Task directions: Transcribe the listing precisely, entry by entry.

Source material:
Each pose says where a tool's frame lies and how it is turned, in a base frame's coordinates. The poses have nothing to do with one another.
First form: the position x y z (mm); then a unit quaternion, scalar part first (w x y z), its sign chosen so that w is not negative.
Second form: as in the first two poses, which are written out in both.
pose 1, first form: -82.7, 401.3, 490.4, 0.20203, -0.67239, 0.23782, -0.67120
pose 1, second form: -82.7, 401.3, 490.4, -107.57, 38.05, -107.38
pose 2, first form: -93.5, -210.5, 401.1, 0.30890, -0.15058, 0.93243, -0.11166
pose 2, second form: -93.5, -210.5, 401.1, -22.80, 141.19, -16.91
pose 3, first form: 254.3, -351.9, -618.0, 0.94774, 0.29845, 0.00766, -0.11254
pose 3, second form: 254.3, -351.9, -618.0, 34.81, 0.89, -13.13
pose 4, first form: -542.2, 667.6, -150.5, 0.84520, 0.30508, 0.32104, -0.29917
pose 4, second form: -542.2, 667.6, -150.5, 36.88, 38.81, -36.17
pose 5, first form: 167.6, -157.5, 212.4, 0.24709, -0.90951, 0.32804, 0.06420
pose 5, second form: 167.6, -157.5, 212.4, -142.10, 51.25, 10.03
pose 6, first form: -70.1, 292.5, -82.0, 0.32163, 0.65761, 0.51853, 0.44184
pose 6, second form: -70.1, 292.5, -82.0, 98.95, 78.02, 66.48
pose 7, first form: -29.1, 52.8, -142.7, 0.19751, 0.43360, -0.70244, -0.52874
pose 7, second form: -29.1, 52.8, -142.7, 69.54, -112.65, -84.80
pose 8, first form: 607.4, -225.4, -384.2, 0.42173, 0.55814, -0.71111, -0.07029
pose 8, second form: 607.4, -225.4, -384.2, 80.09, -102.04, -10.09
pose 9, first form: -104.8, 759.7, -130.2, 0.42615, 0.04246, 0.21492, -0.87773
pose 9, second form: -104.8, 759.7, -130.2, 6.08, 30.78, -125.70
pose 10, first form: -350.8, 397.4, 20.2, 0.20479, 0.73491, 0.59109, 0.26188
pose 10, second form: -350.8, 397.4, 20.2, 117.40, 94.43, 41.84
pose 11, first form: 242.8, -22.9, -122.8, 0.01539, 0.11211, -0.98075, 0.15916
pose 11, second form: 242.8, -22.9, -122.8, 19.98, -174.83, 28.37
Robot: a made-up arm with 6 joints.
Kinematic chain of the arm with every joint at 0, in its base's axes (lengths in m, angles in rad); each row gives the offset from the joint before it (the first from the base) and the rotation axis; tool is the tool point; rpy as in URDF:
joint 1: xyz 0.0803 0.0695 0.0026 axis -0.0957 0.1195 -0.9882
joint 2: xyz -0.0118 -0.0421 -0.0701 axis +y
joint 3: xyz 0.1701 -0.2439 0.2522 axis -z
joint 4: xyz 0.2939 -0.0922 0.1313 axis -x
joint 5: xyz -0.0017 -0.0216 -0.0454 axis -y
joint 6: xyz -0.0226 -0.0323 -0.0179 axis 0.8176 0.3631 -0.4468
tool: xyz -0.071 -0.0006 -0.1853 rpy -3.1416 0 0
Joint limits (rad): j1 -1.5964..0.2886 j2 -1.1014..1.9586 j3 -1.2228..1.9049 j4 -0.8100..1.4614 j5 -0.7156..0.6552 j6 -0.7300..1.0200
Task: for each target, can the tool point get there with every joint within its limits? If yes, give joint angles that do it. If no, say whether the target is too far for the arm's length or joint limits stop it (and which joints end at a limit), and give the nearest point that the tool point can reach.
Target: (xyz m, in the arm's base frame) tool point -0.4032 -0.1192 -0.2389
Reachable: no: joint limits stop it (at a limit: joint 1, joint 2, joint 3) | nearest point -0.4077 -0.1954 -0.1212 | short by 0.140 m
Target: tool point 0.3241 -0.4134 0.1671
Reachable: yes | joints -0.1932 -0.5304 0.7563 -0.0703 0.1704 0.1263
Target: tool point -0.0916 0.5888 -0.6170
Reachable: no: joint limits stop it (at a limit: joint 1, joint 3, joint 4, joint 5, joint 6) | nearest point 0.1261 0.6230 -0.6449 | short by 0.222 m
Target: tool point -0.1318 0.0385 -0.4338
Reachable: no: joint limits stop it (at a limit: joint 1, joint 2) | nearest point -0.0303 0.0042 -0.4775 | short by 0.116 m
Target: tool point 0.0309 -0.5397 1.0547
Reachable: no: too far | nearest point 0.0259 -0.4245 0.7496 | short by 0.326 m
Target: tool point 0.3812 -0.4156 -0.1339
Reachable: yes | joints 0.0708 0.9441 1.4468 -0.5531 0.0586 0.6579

Solution for this exercise:
Each pose says where a tool's frame lies and how it is turned, in a base frame's coordinates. The poses have nothing to do with one another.
First form: the position x y z (mm); then a unit quaternion, scalar part first (w x y z), its sign chosen so that w is not negative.
Second form: as in the first two poses, which are written out in both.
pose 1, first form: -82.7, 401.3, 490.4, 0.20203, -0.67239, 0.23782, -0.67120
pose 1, second form: -82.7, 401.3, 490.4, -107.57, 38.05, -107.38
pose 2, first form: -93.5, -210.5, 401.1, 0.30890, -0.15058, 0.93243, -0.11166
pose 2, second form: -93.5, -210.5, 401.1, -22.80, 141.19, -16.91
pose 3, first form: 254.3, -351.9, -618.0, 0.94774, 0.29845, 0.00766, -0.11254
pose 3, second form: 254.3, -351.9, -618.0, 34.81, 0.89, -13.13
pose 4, first form: -542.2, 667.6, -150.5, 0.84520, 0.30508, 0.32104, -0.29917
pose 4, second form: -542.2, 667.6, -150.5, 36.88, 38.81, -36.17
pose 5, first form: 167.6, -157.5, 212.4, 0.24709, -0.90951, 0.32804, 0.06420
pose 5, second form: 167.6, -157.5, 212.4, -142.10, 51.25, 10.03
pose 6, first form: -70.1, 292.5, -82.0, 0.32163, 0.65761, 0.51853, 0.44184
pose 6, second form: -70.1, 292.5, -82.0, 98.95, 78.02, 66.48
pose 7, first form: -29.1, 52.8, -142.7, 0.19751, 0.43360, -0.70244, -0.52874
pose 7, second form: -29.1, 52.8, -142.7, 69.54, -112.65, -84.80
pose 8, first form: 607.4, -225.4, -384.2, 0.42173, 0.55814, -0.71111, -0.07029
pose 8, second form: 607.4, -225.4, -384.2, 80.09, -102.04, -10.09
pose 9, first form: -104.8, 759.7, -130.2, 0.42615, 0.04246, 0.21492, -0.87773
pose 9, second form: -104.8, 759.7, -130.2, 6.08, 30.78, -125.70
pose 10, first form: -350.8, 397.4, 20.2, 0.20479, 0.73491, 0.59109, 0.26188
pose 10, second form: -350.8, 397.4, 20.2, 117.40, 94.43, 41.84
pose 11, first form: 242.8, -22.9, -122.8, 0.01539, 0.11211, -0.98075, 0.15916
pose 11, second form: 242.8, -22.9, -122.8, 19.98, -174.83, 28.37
Robot: a made-up arm with 6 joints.
Kinematic chain of the arm with every joint at 0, in its base's axes (lengths in m, angles in rad); each row gives the offset from the joint before it (the first from the base) and the rotation axis; tool is the tool point; rpy as in URDF:
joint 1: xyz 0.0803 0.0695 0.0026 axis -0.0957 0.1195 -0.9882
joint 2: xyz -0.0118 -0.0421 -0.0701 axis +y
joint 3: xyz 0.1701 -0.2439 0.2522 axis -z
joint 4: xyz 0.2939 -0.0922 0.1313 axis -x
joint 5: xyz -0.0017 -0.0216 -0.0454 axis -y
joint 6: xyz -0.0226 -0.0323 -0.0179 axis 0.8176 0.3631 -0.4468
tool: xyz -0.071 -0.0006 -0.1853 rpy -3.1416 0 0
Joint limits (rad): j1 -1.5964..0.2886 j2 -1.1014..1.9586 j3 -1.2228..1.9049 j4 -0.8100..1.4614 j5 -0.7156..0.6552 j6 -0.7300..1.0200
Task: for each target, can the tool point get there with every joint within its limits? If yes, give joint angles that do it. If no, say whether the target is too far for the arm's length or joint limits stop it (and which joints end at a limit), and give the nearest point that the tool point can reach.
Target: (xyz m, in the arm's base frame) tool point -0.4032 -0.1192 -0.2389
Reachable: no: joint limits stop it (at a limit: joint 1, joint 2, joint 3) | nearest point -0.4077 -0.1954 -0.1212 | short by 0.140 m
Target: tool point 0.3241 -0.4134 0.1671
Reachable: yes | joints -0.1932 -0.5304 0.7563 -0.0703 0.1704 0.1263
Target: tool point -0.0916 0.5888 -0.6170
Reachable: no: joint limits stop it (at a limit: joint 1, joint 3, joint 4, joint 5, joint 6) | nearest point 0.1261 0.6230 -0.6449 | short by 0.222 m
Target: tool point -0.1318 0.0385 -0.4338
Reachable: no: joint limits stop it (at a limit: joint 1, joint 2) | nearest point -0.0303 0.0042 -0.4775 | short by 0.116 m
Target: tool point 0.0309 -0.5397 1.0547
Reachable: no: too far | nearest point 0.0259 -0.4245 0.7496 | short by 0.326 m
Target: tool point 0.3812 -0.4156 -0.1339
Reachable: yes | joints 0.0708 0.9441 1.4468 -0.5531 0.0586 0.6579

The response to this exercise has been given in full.